## Directions
One number, and no other words, should make up the answer: how many lines of the listing contain the string "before".
━━ Records for processing
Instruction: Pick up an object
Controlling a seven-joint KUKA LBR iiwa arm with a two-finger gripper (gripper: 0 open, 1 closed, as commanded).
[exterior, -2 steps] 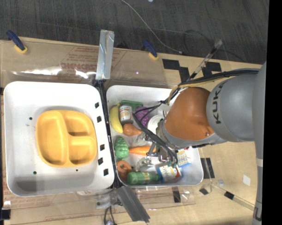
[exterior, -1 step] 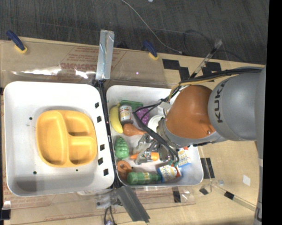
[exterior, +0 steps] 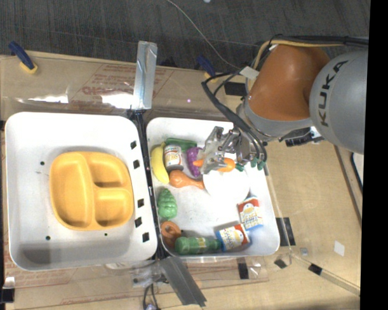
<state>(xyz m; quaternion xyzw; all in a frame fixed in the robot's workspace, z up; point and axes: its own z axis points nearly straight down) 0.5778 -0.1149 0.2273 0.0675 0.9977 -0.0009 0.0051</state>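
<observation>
Two white bins sit side by side on the tabletop. The left bin holds a yellow divided tray. The right bin carries a banana, a small jar, a purple piece, a green bumpy toy, a green bottle and two small cartons. The gripper hangs over this bin's upper middle, just beside an orange carrot-like piece; whether its jaws are spread or pinching cannot be told.
</observation>
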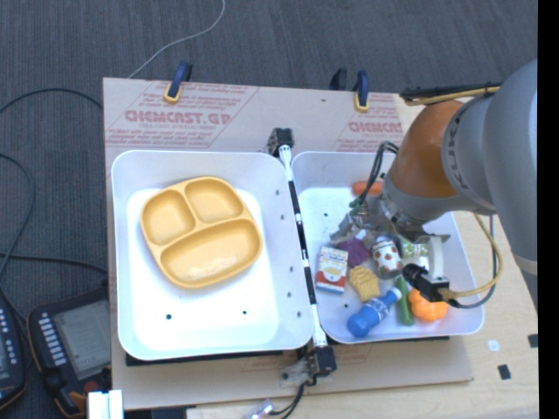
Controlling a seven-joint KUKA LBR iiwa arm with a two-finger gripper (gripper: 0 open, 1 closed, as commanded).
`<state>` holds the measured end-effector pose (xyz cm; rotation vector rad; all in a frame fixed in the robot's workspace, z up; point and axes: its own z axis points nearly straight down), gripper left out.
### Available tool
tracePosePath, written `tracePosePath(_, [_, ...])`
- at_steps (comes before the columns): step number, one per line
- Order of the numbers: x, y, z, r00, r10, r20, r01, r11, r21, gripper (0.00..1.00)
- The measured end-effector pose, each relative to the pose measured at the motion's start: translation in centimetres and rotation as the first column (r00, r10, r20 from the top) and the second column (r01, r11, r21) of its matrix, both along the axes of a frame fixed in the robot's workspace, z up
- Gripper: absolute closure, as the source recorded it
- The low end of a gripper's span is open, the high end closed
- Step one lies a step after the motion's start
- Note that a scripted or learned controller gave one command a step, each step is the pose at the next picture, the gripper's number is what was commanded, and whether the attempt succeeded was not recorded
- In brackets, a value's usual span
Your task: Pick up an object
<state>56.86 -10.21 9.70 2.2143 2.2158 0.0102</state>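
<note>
Objects are heaped in the right bin (463,321): a small carton (331,269), a cracker (363,281) and a blue bottle (370,313) toward 6 o'clock. Gripper (377,234) sits low over the heap's 12 o'clock edge; whether it grips anything I cannot tell. At 9 o'clock, the left bin (131,321) holds a yellow divided plate (202,230).

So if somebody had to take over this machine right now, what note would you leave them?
Tool: down low in the right-hand shallow white bin, among the toys; its grip is hidden by the wrist.
Things: small red-and-white carton, tan waffle-textured cracker, blue plastic bottle, round orange fruit toy, all in that bin. Yellow three-compartment plastic plate lies in the left-hand white bin.
Done: nothing visibly lifted.
Left: grasp one object and raise it.
</note>
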Motion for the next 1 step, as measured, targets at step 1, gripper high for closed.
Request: tracePosePath(1, [6.91,6.70,8.65,1.000,0.001,-0.011,-0.001,1.000,0.001,1.00])
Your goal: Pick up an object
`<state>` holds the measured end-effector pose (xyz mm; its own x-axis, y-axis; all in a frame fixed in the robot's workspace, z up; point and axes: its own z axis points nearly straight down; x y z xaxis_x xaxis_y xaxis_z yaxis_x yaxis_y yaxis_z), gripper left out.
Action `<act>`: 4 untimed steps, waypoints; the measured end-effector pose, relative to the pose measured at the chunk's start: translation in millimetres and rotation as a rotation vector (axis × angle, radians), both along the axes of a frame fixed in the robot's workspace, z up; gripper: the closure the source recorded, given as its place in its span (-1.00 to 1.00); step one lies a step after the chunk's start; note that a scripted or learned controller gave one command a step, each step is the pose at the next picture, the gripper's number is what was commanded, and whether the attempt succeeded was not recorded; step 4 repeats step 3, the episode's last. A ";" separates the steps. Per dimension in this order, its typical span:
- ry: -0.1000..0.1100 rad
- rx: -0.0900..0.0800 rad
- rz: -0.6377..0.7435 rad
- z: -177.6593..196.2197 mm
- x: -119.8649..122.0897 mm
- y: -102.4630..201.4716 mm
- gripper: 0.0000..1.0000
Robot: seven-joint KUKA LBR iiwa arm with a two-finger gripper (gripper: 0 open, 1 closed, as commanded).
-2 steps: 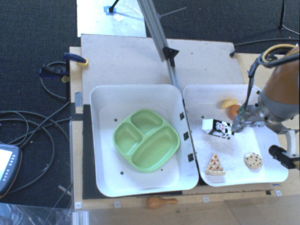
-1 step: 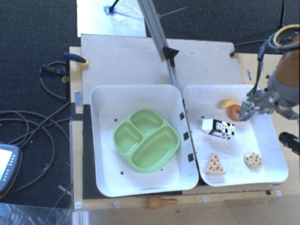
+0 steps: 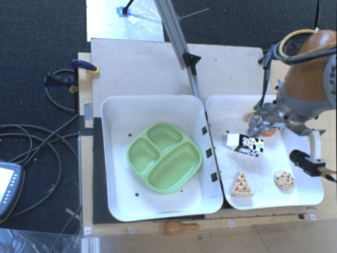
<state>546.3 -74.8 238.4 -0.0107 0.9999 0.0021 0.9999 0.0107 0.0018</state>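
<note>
Gripper low over the black-and-white toy — finger state, cannot tell. Orange piece touching close — could snag instead.

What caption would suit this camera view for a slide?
Hand above the black-and-white toy in the right bin; green tray in the left.

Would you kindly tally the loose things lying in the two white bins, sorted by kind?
Green divided plate: 1
Black-and-white patterned item: 1
Orange item, partly hidden by the gripper: 1
Waffle-like wedge: 1
Round spotted cookie: 1
Total: 5
</note>
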 end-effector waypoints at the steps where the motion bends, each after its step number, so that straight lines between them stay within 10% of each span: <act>1: 0.001 0.000 0.001 -10.5 1.8 57.4 1.00; 3: 0.002 0.000 0.000 -24.8 -5.2 165.9 1.00; 4: 0.002 0.000 0.000 -24.8 -5.2 165.9 1.00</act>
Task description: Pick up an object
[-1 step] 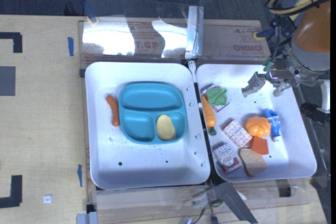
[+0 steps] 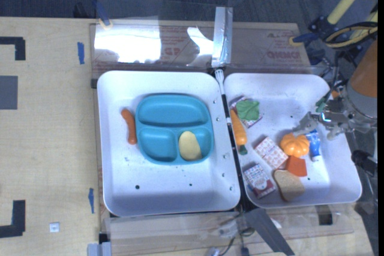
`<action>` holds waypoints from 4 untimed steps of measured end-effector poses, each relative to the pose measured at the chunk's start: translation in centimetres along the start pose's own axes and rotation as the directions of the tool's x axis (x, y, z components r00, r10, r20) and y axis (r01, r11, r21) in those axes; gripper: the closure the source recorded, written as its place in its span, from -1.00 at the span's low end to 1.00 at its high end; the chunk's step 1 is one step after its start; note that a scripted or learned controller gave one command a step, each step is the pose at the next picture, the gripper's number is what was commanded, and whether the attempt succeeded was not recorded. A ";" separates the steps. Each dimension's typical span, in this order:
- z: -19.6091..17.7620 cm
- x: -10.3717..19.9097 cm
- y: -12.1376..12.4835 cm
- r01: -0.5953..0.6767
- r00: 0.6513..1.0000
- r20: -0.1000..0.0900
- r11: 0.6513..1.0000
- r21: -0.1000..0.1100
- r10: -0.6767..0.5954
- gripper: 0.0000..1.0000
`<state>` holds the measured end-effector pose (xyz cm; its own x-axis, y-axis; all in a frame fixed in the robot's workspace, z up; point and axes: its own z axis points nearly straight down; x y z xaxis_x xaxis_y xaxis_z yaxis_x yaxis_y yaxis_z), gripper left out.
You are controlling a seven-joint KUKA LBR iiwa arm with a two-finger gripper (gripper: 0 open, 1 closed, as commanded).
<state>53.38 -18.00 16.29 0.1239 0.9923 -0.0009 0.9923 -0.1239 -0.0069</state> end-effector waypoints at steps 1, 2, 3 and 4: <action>-2.2 -2.0 -3.2 -0.189 0.982 -0.004 0.982 -0.004 0.189 -1.00; 5.4 -2.2 -2.1 -0.250 0.968 -0.007 0.968 -0.010 0.250 -1.00; 7.5 -1.4 -2.6 -0.335 0.942 -0.011 0.942 -0.006 0.334 -1.00; 6.5 -1.6 -2.6 -0.338 0.941 -0.007 0.941 -0.011 0.337 1.00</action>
<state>50.57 -19.30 9.81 0.4516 0.8922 0.0036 0.8922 -0.4516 0.0050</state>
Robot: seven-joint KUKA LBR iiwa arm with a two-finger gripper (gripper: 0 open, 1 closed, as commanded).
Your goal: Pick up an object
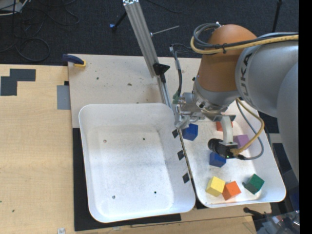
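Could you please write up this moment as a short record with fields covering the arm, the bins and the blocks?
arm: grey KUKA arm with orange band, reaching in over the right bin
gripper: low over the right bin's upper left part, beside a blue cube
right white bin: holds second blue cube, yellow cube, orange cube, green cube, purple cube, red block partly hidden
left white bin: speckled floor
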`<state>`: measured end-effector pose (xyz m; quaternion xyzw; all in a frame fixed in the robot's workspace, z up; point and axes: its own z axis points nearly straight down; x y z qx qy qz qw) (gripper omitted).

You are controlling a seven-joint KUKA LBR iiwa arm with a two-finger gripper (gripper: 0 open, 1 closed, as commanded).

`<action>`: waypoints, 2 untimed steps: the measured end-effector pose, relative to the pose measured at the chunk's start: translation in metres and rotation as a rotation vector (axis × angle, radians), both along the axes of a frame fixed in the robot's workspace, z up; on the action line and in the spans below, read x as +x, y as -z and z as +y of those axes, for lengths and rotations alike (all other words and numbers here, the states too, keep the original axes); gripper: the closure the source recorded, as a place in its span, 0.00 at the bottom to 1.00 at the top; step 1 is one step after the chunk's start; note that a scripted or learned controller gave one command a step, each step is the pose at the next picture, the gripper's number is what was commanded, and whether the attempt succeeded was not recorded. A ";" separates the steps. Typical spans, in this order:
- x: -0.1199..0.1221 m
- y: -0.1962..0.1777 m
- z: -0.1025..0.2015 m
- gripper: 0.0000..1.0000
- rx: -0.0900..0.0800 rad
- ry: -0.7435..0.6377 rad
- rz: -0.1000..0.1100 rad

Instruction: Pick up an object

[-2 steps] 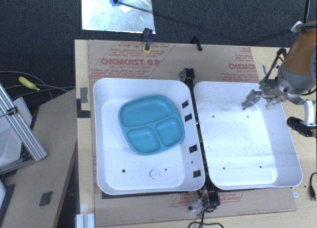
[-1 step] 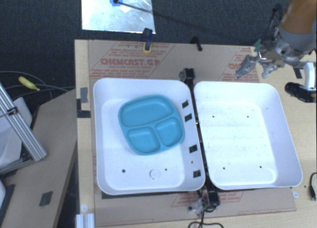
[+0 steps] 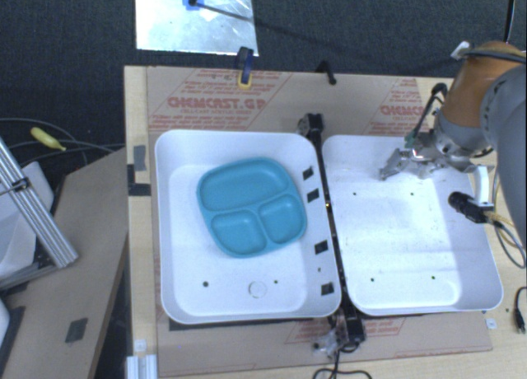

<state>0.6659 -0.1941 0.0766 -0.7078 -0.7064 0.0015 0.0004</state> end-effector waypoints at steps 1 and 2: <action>-0.009 -0.116 0.124 0.00 0.006 -0.018 -0.016; -0.039 -0.108 0.128 0.00 0.002 -0.004 -0.001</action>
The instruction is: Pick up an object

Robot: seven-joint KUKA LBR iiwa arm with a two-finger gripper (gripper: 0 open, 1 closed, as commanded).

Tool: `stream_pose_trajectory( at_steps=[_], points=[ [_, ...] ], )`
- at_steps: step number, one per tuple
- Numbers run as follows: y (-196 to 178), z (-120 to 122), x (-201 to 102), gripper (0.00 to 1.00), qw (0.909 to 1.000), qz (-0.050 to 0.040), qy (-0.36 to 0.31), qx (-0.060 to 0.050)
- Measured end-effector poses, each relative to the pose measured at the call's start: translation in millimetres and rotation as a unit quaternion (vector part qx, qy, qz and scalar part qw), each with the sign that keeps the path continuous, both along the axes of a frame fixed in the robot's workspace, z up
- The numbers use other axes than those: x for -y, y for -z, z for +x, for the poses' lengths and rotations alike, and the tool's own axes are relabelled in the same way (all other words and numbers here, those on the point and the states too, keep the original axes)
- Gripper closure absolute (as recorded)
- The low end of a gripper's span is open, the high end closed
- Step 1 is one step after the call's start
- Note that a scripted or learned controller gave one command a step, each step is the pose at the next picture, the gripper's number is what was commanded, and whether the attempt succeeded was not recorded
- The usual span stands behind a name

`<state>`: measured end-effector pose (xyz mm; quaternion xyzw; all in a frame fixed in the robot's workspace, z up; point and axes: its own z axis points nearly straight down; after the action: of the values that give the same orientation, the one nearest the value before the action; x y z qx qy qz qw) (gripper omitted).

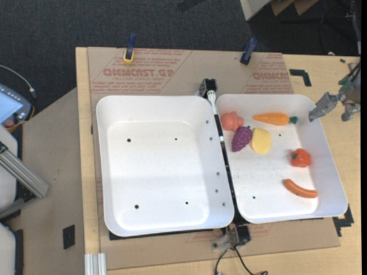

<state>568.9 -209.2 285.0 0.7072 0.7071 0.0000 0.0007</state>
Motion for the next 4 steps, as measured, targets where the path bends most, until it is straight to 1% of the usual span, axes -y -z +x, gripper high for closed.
stream_pose_trajectory(
  at_steps=[1, 2, 3, 4],
  points=[
    [54.3, 76.3, -54.5, 0.0, 1.0, 0.0009, -0.004, 0.001],
    [123.1, 57.8, -98.5, 0.0, 1.0, 0.0023, -0.002, -0.005],
    [98.9, 81.2, -162.0, 0.0, 1.0, 0.0002, -0.003, 0.002],
    [46.6, 23.1, -90.8, 0.0, 1.0, -0.0004, 0.004, -0.001]
  ],
)
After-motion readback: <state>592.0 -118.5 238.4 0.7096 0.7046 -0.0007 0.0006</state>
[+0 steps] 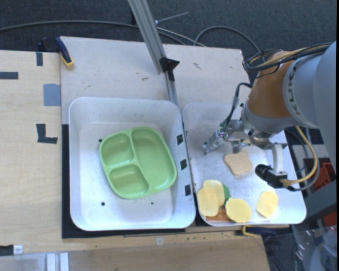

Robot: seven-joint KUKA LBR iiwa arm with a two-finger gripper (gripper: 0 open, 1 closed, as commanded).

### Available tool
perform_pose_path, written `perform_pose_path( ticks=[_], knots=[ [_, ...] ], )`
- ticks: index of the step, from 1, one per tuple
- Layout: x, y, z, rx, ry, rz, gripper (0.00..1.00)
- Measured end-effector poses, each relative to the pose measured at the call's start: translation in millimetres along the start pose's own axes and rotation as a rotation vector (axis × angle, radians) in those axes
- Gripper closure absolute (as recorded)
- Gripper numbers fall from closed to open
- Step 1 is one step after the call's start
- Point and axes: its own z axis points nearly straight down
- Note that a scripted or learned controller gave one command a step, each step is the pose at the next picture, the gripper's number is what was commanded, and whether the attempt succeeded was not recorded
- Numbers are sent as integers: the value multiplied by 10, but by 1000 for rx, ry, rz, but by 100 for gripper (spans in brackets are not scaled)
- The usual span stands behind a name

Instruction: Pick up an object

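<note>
My gripper [222,147] hangs over the upper part of the right bin [199,117], open, with nothing between its fingers. A tan bread-like slice [238,164] lies just below and to the right of it, apart from the fingertips. Along the bin's front lie three yellow pieces: one at the left [211,196], one in the middle [238,210] and one at the right [266,204]. A small green piece [226,191] peeks out from behind the left one.
The left bin [79,151] holds a green divided plate [137,162]. A metal pole [150,30] slants down to the wall between the bins. The grey arm [288,95] and its cables cover the right bin's far right side.
</note>
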Motion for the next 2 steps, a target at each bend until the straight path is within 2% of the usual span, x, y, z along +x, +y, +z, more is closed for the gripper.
perform_pose_path(
  ticks=[1, 2],
  knots=[
    [-13, 14, 496, -12, -5, 1, 0],
    [0, 21, 370, -13, -2, 0, 100]
  ],
)
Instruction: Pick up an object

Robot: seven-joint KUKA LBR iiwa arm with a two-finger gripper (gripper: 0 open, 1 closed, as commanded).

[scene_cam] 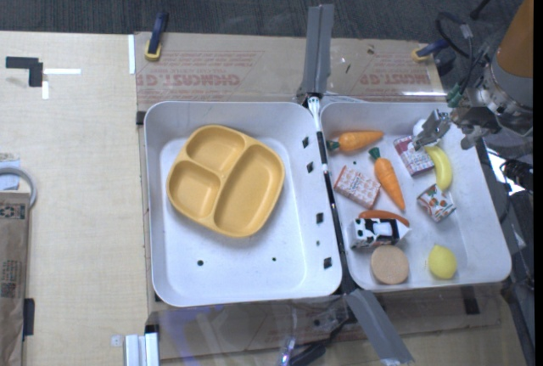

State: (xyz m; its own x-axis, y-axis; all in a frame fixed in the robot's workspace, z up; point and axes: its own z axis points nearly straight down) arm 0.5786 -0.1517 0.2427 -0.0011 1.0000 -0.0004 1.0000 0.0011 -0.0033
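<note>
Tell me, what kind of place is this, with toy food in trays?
Most likely a robotics lab bench set up for grasping trials. A robot arm reaches over two white bins clamped to a wooden table; one holds a yellow divided plate, the other toy food such as a banana.

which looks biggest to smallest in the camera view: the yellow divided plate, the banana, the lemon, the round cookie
1. yellow divided plate, by far the largest
2. banana, longer than the other two but slim
3. round cookie and lemon: they look much alike, the cookie perhaps slightly wider, so no firm ranking
</note>
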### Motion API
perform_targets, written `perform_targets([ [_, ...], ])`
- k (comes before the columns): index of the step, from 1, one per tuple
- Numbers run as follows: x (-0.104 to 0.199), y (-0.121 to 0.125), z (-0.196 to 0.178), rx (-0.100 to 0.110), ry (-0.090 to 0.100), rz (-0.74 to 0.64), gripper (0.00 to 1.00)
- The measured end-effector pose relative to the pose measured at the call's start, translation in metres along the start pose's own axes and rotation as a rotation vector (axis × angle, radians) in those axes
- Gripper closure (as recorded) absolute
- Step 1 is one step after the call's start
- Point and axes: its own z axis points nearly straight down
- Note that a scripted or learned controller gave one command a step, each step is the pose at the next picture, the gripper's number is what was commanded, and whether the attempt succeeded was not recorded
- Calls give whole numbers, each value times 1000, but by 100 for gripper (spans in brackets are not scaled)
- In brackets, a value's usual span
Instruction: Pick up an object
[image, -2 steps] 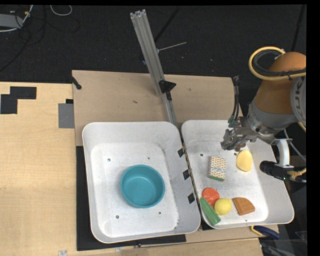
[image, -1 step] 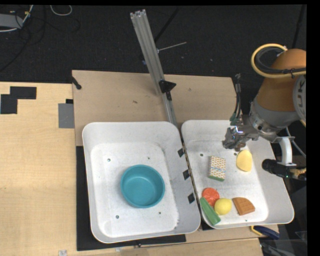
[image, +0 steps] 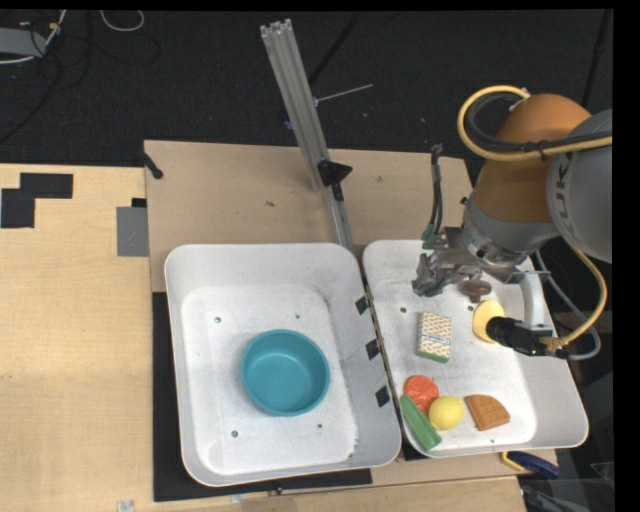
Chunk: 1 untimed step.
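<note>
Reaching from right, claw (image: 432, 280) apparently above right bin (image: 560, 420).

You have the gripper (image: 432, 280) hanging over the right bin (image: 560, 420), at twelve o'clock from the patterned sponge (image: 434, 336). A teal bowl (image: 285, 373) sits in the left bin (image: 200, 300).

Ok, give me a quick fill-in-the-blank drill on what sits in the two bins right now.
1. The teal bowl sits in the ____ bin of the view.
2. The gripper hangs over the bin on the view's ____.
3. The patterned sponge lies just ____ the gripper in the view.
4. The green vegetable lies at the ____ edge of the pile with the red ball and the yellow ball.

Missing words: left; right; below; left
</note>
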Motion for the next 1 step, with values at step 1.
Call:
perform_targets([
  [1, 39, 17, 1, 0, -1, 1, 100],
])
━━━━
## Exercise answer
3